# First Hollow Vase



## JS Fog (Sep 4, 2012)

I got a new hollowing bar and gave it a try on the piece of Mesquite.


----------



## speckle-catcher (May 20, 2004)

first hollow form and you did it end grain?

you set yourself up for a challenge, didn't you?

looks good. what size is it?


----------



## ronbeaux (Mar 25, 2006)

Very nice! That is on my list


----------



## bill (May 21, 2004)

Looks very nice, love the grain


----------



## Slip (Jul 25, 2006)

Very nice job! Congrats


----------



## JS Fog (Sep 4, 2012)

About 5" tall.


----------



## lady linda (Nov 25, 2008)

John, well done ! I know that Mary is going to enjoy this piece.
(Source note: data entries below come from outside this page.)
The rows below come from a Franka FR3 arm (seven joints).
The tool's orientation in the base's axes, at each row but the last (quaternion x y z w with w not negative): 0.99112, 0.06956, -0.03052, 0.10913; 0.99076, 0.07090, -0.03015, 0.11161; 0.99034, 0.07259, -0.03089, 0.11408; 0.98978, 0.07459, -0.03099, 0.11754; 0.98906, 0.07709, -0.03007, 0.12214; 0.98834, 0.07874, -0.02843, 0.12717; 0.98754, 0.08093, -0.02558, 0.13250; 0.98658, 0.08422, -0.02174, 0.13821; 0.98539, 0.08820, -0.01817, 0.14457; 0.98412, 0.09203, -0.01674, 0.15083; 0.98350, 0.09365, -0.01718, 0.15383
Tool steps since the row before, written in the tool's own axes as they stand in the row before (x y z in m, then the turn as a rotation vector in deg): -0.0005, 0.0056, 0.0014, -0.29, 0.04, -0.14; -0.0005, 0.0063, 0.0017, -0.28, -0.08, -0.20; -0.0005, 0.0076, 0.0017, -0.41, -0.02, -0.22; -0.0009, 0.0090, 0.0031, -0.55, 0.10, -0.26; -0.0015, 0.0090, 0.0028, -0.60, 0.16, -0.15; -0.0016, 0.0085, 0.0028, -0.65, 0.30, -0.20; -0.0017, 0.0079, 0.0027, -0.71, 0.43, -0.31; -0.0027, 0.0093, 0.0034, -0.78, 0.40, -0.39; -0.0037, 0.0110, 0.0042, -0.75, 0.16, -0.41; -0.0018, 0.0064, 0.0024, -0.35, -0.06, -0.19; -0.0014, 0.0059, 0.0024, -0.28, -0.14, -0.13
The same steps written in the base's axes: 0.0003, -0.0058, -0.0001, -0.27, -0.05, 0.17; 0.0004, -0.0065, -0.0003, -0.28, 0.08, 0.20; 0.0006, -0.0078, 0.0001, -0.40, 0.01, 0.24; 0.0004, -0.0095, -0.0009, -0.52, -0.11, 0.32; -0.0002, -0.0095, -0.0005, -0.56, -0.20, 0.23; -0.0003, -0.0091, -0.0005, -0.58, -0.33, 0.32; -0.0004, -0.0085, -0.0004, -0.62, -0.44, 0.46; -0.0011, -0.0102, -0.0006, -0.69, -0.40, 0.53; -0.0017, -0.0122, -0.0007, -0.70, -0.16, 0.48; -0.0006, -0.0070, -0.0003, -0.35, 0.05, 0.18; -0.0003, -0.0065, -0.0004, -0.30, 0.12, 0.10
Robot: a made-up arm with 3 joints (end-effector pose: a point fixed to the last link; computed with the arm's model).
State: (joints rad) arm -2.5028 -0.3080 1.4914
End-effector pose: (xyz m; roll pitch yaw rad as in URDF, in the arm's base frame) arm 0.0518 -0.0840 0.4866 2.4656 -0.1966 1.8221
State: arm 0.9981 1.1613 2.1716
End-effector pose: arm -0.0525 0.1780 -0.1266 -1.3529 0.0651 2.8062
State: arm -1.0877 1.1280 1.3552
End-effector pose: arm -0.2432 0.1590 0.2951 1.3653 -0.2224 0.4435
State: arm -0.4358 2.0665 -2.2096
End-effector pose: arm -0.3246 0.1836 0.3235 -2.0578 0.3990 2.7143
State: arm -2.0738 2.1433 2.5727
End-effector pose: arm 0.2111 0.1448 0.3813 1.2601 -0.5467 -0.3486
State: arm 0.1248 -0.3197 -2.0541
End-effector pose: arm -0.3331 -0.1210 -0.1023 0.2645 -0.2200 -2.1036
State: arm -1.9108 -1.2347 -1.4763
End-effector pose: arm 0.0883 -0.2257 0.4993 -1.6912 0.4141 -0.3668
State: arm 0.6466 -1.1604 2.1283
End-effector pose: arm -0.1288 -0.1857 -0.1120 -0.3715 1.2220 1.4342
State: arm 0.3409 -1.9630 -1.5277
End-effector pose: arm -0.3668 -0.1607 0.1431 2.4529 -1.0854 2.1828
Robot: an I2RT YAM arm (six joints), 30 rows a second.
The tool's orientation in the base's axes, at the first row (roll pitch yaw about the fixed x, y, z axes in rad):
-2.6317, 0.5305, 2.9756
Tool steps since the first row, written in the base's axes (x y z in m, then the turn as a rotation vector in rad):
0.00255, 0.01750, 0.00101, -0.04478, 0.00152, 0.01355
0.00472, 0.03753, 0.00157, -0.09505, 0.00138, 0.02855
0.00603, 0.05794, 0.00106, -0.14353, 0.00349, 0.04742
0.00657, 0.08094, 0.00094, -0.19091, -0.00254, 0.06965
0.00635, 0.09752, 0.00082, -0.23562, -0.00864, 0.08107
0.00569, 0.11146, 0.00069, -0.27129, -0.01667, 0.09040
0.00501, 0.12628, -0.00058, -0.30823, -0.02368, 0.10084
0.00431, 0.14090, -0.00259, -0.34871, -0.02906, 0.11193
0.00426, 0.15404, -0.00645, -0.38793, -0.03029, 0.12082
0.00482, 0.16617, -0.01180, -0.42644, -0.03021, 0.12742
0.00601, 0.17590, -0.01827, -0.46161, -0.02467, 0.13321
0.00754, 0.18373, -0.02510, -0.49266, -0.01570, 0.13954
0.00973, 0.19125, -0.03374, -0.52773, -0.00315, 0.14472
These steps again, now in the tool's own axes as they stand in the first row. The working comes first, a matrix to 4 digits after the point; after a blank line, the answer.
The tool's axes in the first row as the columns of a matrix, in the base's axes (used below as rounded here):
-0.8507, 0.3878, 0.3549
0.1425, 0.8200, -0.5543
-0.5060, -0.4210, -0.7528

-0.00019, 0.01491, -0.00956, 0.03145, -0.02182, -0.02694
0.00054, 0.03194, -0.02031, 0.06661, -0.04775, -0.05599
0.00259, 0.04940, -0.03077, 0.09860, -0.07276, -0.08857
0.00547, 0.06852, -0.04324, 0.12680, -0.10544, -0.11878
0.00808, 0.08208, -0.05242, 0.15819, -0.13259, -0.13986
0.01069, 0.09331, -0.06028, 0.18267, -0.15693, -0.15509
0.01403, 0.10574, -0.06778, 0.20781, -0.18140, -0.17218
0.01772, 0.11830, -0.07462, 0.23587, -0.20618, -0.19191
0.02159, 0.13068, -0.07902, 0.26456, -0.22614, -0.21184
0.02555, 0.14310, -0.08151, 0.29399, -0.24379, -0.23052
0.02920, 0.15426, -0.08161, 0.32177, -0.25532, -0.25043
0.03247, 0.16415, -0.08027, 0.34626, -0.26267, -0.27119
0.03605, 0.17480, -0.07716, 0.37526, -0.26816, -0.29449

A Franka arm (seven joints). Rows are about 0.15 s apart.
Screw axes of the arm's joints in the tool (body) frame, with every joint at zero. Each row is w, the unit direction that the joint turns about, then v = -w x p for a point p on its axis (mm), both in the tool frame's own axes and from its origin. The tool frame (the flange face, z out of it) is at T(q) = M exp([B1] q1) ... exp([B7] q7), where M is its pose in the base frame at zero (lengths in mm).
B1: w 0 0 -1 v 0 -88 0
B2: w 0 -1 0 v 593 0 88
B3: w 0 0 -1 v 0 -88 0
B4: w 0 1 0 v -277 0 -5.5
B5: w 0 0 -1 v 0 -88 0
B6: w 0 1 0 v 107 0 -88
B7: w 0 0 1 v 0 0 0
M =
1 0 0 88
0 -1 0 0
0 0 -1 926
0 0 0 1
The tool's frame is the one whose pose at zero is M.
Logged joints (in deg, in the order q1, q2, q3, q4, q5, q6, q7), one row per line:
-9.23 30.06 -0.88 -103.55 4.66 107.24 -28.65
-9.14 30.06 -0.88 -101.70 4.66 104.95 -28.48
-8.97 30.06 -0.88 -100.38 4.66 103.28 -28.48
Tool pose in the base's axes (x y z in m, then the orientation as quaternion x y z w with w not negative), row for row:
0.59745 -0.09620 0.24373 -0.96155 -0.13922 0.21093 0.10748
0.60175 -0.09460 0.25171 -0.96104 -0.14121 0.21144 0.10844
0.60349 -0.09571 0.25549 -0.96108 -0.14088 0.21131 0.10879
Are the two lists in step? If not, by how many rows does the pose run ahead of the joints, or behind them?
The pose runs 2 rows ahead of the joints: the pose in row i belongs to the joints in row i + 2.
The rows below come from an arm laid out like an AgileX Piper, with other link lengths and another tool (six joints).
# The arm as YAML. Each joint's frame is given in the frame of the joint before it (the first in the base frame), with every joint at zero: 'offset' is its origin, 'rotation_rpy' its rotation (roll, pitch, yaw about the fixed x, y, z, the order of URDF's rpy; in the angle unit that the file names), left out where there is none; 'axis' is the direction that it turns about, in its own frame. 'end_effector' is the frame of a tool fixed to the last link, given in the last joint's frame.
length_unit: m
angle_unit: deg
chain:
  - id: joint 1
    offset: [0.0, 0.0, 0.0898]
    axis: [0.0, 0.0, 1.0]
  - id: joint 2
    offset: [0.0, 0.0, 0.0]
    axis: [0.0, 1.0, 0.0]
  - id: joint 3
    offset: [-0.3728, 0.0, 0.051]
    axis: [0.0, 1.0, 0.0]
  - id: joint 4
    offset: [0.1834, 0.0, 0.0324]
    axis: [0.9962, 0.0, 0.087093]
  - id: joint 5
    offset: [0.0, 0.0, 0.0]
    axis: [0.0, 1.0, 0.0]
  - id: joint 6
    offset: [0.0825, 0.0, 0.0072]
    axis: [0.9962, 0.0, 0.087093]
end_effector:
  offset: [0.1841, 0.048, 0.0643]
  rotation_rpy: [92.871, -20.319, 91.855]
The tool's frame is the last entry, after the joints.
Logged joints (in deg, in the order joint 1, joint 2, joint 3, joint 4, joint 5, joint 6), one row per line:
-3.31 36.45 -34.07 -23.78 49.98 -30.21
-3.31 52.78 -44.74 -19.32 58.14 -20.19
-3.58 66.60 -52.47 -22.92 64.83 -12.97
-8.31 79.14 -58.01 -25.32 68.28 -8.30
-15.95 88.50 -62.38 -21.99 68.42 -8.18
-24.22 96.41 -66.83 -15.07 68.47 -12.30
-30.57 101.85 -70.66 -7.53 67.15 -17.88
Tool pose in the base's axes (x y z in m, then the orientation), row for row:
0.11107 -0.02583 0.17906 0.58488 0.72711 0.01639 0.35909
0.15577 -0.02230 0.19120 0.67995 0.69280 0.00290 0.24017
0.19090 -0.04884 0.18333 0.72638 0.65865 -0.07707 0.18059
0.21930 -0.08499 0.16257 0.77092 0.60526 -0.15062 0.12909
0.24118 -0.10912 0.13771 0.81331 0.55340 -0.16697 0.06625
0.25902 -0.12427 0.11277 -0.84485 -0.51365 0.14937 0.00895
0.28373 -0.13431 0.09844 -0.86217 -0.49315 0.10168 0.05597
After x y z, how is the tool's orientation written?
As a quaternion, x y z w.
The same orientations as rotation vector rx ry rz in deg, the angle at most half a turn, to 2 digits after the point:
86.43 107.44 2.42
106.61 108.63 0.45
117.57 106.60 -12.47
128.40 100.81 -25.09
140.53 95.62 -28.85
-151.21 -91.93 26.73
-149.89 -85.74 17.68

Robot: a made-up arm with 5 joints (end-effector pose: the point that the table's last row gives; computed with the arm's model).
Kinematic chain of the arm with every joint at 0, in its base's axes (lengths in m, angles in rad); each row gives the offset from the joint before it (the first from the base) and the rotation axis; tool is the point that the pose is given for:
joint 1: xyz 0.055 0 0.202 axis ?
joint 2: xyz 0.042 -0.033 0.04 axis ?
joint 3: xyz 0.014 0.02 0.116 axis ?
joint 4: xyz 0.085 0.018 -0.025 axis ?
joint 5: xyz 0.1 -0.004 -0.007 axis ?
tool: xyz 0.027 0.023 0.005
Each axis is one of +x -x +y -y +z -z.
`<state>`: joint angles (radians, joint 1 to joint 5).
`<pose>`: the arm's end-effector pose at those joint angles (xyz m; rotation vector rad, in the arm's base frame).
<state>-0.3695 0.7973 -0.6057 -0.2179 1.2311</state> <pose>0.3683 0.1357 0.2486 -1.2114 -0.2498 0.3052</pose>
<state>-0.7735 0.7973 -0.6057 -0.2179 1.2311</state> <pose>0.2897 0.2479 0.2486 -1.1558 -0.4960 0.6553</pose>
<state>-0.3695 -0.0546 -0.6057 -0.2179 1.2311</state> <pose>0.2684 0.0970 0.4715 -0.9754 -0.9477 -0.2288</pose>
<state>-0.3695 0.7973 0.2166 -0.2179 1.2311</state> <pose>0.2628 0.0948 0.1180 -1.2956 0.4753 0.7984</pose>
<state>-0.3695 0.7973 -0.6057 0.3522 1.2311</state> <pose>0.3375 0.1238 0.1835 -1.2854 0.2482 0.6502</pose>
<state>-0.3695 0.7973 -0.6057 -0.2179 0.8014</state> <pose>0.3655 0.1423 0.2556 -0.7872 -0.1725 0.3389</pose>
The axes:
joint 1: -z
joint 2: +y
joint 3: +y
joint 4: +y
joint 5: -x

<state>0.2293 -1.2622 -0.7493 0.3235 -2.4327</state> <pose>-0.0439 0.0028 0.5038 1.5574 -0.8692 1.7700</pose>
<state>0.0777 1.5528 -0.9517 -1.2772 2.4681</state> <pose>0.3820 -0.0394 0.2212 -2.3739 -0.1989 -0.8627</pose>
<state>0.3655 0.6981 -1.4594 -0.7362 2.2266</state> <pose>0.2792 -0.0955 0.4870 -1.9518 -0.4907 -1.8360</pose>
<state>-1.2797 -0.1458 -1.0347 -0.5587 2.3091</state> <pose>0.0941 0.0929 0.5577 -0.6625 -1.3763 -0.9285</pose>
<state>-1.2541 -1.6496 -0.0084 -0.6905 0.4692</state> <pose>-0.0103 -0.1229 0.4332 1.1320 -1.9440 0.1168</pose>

Nice job with the picture, too.


----------



## Viking48 (Jan 24, 2006)

Good job.


----------



## bill (May 21, 2004)

Been thinking of your vase and wondering what it would like after it drank up some minwax oil, bet it would pop!


----------



## JS Fog (Sep 4, 2012)

Still working on the finish. Just put a little oil on it, and still not sure what to use next.


----------



## Law Dog (Jul 27, 2010)

Looks great!


----------



## fishingcacher (Mar 29, 2008)

Very nice.


----------